#### Goal of the exercise
A faithful, complete copy of the records is required.

(Data excerpts)

....

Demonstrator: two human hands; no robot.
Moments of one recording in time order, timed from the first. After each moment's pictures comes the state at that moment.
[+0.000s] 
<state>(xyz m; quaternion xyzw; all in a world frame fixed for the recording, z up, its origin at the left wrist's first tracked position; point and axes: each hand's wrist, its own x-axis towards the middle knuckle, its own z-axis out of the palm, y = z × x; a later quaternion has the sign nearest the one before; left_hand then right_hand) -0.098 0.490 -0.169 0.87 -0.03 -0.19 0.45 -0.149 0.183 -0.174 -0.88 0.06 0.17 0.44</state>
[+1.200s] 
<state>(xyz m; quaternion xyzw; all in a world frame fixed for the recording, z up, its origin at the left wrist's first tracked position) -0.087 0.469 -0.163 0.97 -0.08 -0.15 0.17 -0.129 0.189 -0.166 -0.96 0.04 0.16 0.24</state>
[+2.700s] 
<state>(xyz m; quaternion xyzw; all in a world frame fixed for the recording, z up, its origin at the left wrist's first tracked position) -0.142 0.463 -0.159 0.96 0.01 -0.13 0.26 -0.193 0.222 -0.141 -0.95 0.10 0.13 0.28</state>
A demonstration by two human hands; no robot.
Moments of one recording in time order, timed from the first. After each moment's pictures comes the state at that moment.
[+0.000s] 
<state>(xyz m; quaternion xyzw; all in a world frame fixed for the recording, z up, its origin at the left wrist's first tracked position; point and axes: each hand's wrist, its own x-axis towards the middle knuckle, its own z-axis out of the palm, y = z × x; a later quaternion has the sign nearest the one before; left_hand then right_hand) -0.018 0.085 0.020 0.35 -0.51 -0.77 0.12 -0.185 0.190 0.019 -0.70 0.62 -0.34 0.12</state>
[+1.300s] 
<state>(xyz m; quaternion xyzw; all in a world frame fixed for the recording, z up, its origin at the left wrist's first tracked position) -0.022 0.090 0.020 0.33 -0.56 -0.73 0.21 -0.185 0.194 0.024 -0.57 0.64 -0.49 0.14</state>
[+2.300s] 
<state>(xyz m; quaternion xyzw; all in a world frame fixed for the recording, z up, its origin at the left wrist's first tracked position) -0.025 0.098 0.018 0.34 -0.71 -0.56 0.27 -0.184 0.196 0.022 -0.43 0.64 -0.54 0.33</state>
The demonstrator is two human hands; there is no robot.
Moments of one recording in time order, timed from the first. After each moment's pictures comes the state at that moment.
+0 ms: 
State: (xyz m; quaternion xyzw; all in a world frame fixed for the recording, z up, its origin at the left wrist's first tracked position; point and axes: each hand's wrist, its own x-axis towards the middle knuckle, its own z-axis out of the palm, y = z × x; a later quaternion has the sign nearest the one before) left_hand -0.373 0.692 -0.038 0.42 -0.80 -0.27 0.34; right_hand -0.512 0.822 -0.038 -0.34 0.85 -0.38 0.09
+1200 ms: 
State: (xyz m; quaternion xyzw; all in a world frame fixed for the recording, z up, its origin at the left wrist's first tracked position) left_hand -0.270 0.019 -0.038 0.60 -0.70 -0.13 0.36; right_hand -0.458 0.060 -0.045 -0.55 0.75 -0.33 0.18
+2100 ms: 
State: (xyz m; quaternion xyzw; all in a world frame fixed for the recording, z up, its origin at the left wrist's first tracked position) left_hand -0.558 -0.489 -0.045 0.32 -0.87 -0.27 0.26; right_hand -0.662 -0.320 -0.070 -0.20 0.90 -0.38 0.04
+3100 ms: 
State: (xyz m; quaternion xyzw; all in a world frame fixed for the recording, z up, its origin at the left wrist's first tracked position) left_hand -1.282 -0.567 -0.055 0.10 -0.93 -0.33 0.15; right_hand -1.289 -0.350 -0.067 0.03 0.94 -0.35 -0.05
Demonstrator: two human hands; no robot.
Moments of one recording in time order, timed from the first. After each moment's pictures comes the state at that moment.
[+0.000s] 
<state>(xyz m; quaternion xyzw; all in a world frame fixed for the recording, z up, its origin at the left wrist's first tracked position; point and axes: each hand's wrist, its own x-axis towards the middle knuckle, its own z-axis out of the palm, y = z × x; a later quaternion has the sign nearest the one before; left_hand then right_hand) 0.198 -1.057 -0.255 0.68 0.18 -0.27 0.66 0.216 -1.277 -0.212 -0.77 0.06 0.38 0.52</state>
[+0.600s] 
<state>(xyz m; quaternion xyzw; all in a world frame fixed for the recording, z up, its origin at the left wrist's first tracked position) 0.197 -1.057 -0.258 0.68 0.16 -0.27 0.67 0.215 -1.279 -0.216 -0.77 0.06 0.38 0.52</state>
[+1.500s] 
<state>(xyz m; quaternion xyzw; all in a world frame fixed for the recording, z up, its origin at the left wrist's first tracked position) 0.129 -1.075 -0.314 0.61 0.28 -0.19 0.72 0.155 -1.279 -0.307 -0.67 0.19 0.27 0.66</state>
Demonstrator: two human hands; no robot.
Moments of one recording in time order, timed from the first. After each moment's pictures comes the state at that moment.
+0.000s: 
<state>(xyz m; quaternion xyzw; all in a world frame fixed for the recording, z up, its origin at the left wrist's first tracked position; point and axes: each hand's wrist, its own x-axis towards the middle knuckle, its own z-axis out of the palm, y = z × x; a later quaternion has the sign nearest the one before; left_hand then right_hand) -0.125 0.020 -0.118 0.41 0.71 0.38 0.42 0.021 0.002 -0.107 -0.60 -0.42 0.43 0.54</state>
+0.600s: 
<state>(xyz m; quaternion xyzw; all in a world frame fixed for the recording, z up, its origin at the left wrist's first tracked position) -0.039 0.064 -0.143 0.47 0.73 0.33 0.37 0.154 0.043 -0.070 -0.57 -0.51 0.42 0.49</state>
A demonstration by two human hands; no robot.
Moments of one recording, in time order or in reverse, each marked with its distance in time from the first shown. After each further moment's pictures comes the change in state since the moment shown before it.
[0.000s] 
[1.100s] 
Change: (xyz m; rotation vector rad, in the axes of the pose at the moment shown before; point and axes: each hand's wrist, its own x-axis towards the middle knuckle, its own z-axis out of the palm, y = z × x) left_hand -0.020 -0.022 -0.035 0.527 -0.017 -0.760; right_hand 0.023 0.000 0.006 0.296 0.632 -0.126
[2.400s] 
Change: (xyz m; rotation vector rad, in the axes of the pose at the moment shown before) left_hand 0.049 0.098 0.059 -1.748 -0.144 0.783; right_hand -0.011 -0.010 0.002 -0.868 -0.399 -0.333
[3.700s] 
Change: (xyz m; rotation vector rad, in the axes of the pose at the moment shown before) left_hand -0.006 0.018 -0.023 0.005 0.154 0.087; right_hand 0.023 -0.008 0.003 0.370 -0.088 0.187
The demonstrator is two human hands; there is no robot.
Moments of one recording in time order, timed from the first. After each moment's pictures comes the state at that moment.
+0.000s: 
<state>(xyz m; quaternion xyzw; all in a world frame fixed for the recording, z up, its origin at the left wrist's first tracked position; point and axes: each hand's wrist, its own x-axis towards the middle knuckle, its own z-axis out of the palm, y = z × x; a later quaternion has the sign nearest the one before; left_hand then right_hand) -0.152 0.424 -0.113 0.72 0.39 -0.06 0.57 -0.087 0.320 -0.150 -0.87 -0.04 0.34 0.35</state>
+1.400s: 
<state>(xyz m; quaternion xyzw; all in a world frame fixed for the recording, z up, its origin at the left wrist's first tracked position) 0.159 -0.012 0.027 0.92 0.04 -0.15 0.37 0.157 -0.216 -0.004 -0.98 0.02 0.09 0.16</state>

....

#### Result of this task
Demonstrator: two human hands; no robot.
Moments of one recording in time order, timed from the first. After each moment's pictures comes the state at that moment.
[+0.000s] 
<state>(xyz m; quaternion xyzw; all in a world frame fixed for the recording, z up, its origin at the left wrist's first tracked position; point and axes: each hand's wrist, its own x-axis towards the middle knuckle, its own z-axis out of the palm, y = z × x; a later quaternion has the sign nearest the one before; left_hand then right_hand) -0.098 0.490 -0.169 0.87 -0.03 -0.19 0.45 -0.149 0.183 -0.174 -0.88 0.06 0.17 0.44</state>
[+1.200s] 
<state>(xyz m; quaternion xyzw; all in a world frame fixed for the recording, z up, its origin at the left wrist's first tracked position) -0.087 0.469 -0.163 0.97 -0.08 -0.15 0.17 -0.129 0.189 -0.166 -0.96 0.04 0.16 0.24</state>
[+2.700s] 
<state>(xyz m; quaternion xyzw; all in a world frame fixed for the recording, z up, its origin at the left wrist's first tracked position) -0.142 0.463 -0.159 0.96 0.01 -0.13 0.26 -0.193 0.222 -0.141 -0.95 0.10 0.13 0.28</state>
A demonstration by two human hands; no robot.
Moments of one recording in time order, timed from the first. After each moment's pictures comes the state at that moment.
[+0.000s] 
<state>(xyz m; quaternion xyzw; all in a world frame fixed for the recording, z up, its origin at the left wrist's first tracked position; point and axes: each hand's wrist, its own x-axis towards the middle knuckle, its own z-axis out of the palm, y = z × x; a later quaternion has the sign nearest the one before; left_hand then right_hand) -0.018 0.085 0.020 0.35 -0.51 -0.77 0.12 -0.185 0.190 0.019 -0.70 0.62 -0.34 0.12</state>
[+1.300s] 
<state>(xyz m; quaternion xyzw; all in a world frame fixed for the recording, z up, its origin at the left wrist's first tracked position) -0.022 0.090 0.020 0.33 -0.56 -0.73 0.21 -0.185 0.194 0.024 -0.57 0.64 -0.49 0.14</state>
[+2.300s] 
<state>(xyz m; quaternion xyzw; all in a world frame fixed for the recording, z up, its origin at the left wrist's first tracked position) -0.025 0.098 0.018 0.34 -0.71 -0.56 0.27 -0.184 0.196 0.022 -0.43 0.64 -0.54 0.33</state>
The demonstrator is two human hands; there is no robot.
Moments of one recording in time order, timed from the first. After each moment's pictures comes the state at that moment.
+0 ms: 
State: (xyz m; quaternion xyzw; all in a world frame fixed for the recording, z up, its origin at the left wrist's first tracked position; point and axes: each hand's wrist, its own x-axis towards the middle knuckle, its own z-axis out of the palm, y = z × x; a later quaternion has the sign nearest the one before) left_hand -0.373 0.692 -0.038 0.42 -0.80 -0.27 0.34; right_hand -0.512 0.822 -0.038 -0.34 0.85 -0.38 0.09
+1200 ms: 
State: (xyz m; quaternion xyzw; all in a world frame fixed for the recording, z up, its origin at the left wrist's first tracked position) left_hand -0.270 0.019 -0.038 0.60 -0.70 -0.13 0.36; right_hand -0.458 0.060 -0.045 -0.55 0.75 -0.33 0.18
+2100 ms: 
State: (xyz m; quaternion xyzw; all in a world frame fixed for the recording, z up, its origin at the left wrist's first tracked position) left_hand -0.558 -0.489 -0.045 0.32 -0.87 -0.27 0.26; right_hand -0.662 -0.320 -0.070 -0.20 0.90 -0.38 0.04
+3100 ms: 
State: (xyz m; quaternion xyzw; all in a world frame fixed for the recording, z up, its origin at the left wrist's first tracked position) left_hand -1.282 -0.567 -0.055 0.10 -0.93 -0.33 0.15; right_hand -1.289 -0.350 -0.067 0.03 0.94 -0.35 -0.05
Demonstrator: two human hands; no robot.
Moments of one recording in time order, timed from the first. After each moment's pictures comes the state at that moment.
[+0.000s] 
<state>(xyz m; quaternion xyzw; all in a world frame fixed for the recording, z up, its origin at the left wrist's first tracked position; point and axes: each hand's wrist, its own x-axis towards the middle knuckle, its own z-axis out of the palm, y = z × x; a later quaternion has the sign nearest the one before; left_hand then right_hand) 0.198 -1.057 -0.255 0.68 0.18 -0.27 0.66 0.216 -1.277 -0.212 -0.77 0.06 0.38 0.52</state>
[+0.600s] 
<state>(xyz m; quaternion xyzw; all in a world frame fixed for the recording, z up, its origin at the left wrist's first tracked position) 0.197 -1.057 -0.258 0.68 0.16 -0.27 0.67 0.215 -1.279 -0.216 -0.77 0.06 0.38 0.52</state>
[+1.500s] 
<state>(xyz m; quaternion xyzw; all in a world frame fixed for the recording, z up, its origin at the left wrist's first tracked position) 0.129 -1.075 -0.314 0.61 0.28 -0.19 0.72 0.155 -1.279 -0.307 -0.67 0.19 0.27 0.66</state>
Demonstrator: two human hands; no robot.
Moments of one recording in time order, timed from the first. After each moment's pictures comes the state at that moment.
+0.000s: 
<state>(xyz m; quaternion xyzw; all in a world frame fixed for the recording, z up, its origin at the left wrist's first tracked position; point and axes: each hand's wrist, its own x-axis towards the middle knuckle, its own z-axis out of the palm, y = z × x; a later quaternion has the sign nearest the one before; left_hand then right_hand) -0.125 0.020 -0.118 0.41 0.71 0.38 0.42 0.021 0.002 -0.107 -0.60 -0.42 0.43 0.54</state>
+0.600s: 
<state>(xyz m; quaternion xyzw; all in a world frame fixed for the recording, z up, its origin at the left wrist's first tracked position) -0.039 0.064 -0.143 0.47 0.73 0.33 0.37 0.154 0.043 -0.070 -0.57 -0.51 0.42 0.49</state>
A demonstration by two human hands; no robot.
Moments of one recording, in time order or in reverse, each marked with its distance in time from the first shown. After each further moment's pictures comes the change in state since the moment shown before it.
[0.000s] 
[1.100s] 
Change: (xyz m; rotation vector rad, in the axes of the pose at the moment shown before; point and axes: each hand's wrist, its own x-axis towards the middle knuckle, its own z-axis out of the palm, y = z × x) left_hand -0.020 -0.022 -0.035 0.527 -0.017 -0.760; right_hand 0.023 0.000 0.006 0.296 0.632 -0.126
[2.400s] 
Change: (xyz m; rotation vector rad, in the axes of the pose at the moment shown before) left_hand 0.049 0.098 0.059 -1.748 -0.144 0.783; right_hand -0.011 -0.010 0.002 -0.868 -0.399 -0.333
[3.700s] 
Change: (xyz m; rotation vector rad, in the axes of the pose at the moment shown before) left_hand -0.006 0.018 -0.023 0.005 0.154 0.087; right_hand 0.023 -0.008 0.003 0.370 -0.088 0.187
The demonstrator is two human hands; there is no robot.
Moments of one recording in time order, timed from the first. After each moment's pictures comes the state at that moment.
+0.000s: 
<state>(xyz m; quaternion xyzw; all in a world frame fixed for the recording, z up, its origin at the left wrist's first tracked position; point and axes: each hand's wrist, its own x-axis towards the middle knuckle, its own z-axis out of the palm, y = z × x; a later quaternion has the sign nearest the one before; left_hand then right_hand) -0.152 0.424 -0.113 0.72 0.39 -0.06 0.57 -0.087 0.320 -0.150 -0.87 -0.04 0.34 0.35</state>
+1.400s: 
<state>(xyz m; quaternion xyzw; all in a world frame fixed for the recording, z up, its origin at the left wrist's first tracked position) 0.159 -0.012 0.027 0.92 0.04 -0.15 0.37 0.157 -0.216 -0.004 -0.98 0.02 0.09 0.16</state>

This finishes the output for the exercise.